REQUIREMENT: From the records below, transcribe exactly the lines that begin at the line with "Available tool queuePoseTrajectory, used" and end at the line with "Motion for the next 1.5", both included.

DATA FOR REVIEW:
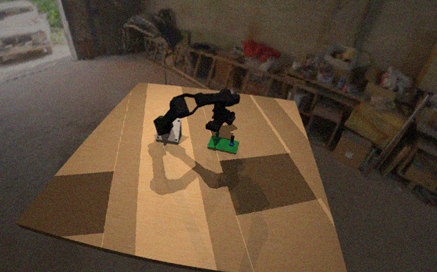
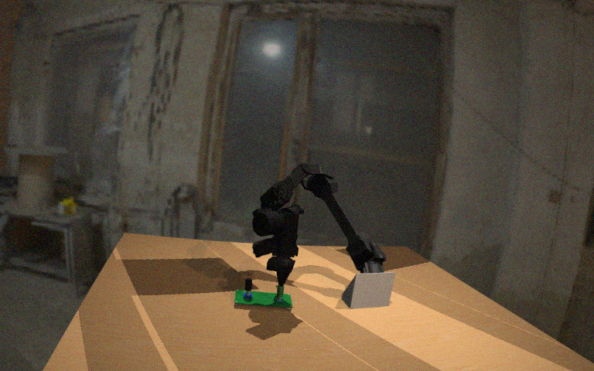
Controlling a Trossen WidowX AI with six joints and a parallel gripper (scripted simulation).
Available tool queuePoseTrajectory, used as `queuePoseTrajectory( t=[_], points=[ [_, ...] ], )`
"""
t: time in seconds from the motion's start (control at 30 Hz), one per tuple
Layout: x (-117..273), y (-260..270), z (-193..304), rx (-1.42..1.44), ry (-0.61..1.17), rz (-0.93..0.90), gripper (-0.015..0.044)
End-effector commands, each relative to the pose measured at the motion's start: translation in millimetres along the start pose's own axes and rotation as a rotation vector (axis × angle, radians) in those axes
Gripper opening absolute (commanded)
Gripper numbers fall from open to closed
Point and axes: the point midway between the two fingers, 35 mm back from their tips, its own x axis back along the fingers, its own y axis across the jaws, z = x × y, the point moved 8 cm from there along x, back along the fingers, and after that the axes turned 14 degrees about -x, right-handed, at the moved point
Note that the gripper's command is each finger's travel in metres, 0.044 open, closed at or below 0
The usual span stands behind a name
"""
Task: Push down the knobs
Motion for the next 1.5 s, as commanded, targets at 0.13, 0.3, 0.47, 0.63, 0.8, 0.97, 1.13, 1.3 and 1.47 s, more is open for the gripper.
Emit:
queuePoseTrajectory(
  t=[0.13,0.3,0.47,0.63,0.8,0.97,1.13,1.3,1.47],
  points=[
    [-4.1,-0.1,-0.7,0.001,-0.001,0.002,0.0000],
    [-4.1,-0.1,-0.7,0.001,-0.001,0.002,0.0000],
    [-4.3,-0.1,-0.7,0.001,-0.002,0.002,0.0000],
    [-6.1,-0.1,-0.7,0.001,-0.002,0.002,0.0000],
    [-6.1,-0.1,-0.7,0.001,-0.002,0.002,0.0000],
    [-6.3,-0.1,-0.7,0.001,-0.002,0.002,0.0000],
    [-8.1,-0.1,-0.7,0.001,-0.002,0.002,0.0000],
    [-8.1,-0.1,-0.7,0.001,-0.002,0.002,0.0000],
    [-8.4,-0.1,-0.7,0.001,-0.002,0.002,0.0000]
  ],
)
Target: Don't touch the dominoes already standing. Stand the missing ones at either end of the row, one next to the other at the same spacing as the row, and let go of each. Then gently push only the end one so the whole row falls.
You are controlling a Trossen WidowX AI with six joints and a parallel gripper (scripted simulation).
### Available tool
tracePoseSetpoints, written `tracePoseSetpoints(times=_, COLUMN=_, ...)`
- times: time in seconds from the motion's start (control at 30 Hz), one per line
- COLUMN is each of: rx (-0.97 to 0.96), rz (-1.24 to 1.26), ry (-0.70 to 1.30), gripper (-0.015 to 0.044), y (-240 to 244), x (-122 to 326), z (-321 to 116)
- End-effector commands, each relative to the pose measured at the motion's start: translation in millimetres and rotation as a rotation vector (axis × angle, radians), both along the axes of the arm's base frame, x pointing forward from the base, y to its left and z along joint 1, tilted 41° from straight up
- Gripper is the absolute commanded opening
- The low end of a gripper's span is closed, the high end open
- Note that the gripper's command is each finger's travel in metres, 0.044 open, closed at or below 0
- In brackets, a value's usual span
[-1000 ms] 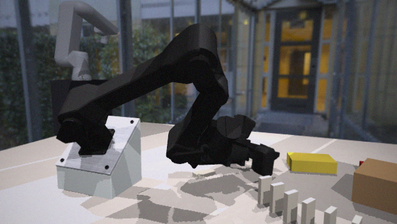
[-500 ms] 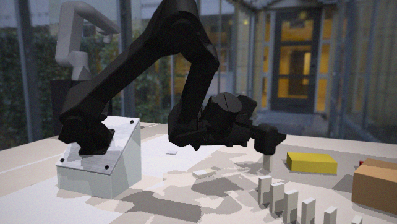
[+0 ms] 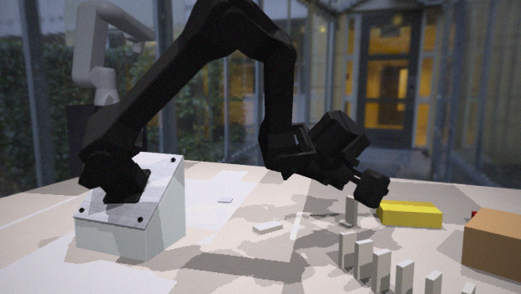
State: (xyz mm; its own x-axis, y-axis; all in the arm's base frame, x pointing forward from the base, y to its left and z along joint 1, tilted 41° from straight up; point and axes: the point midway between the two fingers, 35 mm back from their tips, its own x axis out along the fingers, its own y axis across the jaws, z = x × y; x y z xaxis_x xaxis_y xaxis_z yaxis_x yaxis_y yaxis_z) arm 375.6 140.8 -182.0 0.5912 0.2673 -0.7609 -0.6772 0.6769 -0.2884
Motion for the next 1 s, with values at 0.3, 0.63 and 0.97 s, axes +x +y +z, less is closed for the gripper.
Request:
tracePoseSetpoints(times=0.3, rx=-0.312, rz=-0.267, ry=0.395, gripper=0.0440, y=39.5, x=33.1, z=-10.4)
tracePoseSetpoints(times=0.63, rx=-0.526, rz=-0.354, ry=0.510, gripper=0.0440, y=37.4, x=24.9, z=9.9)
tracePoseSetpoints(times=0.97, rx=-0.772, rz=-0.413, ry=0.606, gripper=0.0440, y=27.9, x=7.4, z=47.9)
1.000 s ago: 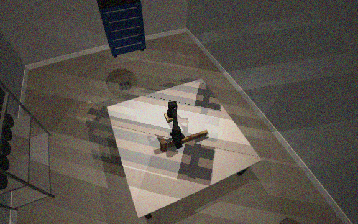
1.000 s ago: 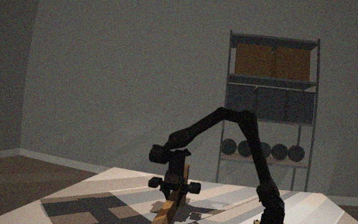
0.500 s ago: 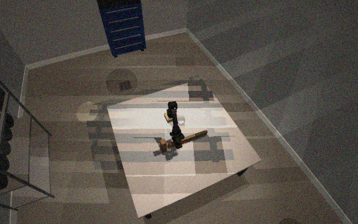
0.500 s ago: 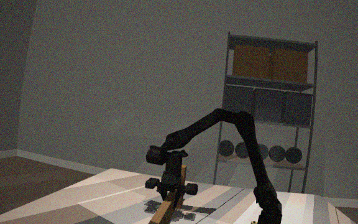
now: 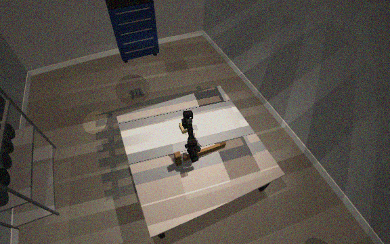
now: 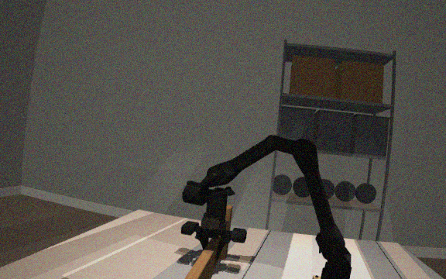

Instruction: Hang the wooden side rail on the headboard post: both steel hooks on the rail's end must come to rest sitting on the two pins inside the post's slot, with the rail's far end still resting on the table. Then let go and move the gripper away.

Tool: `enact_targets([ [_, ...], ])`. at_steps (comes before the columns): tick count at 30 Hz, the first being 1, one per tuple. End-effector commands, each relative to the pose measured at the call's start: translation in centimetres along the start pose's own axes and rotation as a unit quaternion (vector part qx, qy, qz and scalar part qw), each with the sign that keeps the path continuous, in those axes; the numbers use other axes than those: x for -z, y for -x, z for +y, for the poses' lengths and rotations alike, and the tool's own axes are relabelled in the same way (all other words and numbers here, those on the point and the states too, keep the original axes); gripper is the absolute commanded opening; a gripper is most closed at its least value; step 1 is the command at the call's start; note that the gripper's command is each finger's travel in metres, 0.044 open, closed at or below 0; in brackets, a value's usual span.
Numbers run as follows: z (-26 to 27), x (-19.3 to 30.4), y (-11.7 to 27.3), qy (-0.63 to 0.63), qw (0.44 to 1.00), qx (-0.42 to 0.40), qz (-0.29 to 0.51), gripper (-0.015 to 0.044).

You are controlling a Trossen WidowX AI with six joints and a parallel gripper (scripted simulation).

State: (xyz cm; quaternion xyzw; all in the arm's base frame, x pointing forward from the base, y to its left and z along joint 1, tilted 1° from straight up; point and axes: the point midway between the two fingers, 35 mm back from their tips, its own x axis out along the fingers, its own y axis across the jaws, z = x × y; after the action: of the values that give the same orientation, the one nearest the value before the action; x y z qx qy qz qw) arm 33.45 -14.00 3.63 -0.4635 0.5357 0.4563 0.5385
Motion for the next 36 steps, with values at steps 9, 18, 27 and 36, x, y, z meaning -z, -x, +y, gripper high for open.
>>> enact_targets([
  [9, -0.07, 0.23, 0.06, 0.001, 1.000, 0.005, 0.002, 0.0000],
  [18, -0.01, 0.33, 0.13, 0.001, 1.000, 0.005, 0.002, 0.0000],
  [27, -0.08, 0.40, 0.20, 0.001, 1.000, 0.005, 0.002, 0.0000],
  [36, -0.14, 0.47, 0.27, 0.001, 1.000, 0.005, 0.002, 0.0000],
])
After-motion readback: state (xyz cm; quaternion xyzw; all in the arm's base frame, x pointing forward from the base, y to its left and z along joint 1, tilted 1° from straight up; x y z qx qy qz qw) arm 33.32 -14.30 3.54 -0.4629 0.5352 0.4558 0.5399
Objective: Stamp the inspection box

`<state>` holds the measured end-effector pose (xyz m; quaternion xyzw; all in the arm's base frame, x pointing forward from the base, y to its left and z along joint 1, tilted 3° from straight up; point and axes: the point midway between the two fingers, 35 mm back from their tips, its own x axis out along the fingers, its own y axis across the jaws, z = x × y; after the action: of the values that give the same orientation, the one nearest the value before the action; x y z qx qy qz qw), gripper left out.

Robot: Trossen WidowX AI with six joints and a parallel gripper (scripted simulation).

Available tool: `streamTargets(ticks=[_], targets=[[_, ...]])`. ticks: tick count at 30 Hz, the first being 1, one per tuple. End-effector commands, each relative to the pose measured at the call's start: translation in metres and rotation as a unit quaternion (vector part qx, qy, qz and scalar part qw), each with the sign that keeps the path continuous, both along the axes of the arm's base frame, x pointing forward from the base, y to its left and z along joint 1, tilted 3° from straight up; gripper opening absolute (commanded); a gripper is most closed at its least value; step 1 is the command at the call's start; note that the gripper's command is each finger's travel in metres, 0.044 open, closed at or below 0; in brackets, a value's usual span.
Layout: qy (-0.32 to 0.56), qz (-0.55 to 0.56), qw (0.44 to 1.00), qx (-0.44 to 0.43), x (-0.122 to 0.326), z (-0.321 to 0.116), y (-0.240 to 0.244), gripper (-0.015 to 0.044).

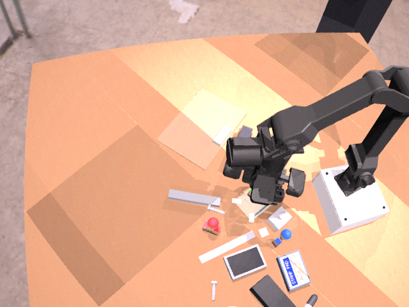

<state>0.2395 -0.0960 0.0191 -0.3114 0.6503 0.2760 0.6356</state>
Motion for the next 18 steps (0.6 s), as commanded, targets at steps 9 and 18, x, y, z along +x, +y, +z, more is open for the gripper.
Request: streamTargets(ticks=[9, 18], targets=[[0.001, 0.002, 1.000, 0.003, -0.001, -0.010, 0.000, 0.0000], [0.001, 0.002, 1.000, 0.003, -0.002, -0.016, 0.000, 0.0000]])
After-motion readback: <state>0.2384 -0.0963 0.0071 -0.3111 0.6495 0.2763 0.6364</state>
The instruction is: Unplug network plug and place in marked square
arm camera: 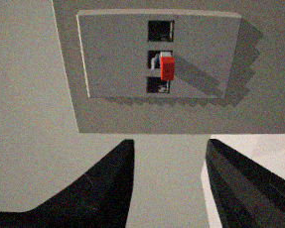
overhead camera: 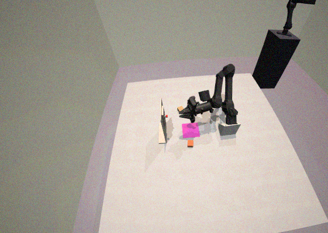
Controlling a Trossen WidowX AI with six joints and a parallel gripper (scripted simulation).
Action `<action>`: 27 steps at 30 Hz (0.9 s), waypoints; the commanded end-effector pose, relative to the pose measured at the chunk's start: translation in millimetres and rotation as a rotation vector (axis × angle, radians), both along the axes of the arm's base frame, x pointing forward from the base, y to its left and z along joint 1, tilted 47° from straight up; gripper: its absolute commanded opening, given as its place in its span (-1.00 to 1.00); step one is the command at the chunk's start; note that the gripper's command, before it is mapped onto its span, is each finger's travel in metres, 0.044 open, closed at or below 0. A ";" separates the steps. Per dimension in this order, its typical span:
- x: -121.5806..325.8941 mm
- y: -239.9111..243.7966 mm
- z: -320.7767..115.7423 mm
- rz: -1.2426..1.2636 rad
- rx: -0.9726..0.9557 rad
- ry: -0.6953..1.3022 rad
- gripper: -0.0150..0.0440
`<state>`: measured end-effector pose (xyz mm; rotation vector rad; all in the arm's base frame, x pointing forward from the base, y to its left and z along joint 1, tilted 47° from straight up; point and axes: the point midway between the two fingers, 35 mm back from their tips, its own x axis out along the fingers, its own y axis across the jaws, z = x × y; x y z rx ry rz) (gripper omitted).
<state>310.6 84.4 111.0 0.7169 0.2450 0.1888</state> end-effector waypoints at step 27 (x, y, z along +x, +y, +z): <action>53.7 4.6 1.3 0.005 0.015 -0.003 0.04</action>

FINISHED EXERCISE:
Available tool queuePoseTrajectory, used as `queuePoseTrajectory( t=[_], points=[ [_, ...] ], )`
"""
t: time in seconds from the motion's start (control at 30 Hz), one per tuple
Layout: x (-117..273), y (-260..270), z (-193..304), rx (-1.42..1.44), ry (-0.61..1.17), rz (-0.93..0.90), gripper (-0.015..0.044)
End-effector commands, each relative to the pose measured at the motion's start: translation in millimetres along the start pose's own axes and rotation as a rotation vector (axis × angle, radians) in those axes
Gripper opening absolute (commanded)
Gripper numbers fall from open to closed
Point and axes: the point midway between the two fingers, 35 mm back from their tips, its own x axis back along the fingers, its own y axis across the jaws, z = x × y, the point moved 8 cm from there along x, back along the fingers, and after that the axes turned 14 degrees about -x, right-handed, at the moved point
Note that the gripper's command is each finger's travel in metres, 0.044 open, closed at or below 0
The usual span stands behind a name
"""
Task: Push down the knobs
Motion for the next 1.5 s, as commanded, targets at 0.13, 0.3, 0.47, 0.63, 0.8, 0.97, 1.13, 1.3 and 1.47 s, more is open for the gripper.

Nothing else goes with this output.